Task prompt >> The listing is to be printed in full, exactly as given.

Material for this exercise >>
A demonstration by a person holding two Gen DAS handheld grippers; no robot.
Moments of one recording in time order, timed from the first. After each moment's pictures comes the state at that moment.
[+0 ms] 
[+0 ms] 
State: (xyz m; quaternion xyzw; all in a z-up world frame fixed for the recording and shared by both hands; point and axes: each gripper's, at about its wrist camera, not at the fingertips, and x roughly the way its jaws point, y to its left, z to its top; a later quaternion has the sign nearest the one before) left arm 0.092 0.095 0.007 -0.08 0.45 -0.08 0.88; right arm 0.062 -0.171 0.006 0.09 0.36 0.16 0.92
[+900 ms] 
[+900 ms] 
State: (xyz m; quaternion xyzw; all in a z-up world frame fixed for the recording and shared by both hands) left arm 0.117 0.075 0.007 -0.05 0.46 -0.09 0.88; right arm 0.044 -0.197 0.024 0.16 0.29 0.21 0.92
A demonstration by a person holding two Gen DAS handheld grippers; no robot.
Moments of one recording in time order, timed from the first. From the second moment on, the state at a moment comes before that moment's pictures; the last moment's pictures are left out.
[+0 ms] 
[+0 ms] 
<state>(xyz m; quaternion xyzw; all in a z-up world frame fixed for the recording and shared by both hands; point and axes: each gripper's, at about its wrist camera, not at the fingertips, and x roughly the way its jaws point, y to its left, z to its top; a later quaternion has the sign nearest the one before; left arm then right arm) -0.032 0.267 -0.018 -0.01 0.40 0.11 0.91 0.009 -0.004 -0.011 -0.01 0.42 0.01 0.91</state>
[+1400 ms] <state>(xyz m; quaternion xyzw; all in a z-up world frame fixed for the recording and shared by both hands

Answer for this exercise >>
A demonstration by a person holding two Gen DAS handheld grippers; no robot.
Moments of one recording in time order, timed from the first. After each moment's pictures comes the state at that moment.
[+0 ms] 
[+0 ms] 
State: (xyz m; quaternion xyzw; all in a z-up world frame fixed for the recording and shared by both hands; point and axes: each gripper's, at about its wrist camera, not at the fingertips, and x roughly the way its jaws point, y to its left, z to its top; a later quaternion has the sign nearest the one before) left arm 0.092 0.095 0.007 -0.08 0.45 -0.08 0.88; right arm 0.062 -0.171 0.006 0.09 0.36 0.16 0.92
[+900 ms] 
[+900 ms] 
State: (xyz m; quaternion xyzw; all in a z-up world frame fixed for the recording and shared by both hands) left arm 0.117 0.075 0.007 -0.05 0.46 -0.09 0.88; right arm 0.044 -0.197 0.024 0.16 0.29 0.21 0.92
A demonstration by a person holding two Gen DAS handheld grippers; no robot.
Moments of one recording in time order, timed from the first. From the second moment on, the state at a moment comes before that moment's pictures; the last moment's pictures are left out.
[+0 ms] 
[+0 ms] 
<state>(xyz m; quaternion xyzw; all in a z-up world frame fixed for the recording and shared by both hands; point and axes: each gripper's, at about its wrist camera, not at the fingertips, and x roughly the way its jaws point, y to its left, z to its top; a later quaternion has the sign nearest the one before; left arm then right arm) -0.032 0.267 -0.018 -0.01 0.40 0.11 0.91 0.009 -0.004 -0.011 -0.01 0.42 0.01 0.91</state>
[+1400 ms] <state>(xyz m; quaternion xyzw; all in a z-up world frame fixed for the recording and shared by both hands

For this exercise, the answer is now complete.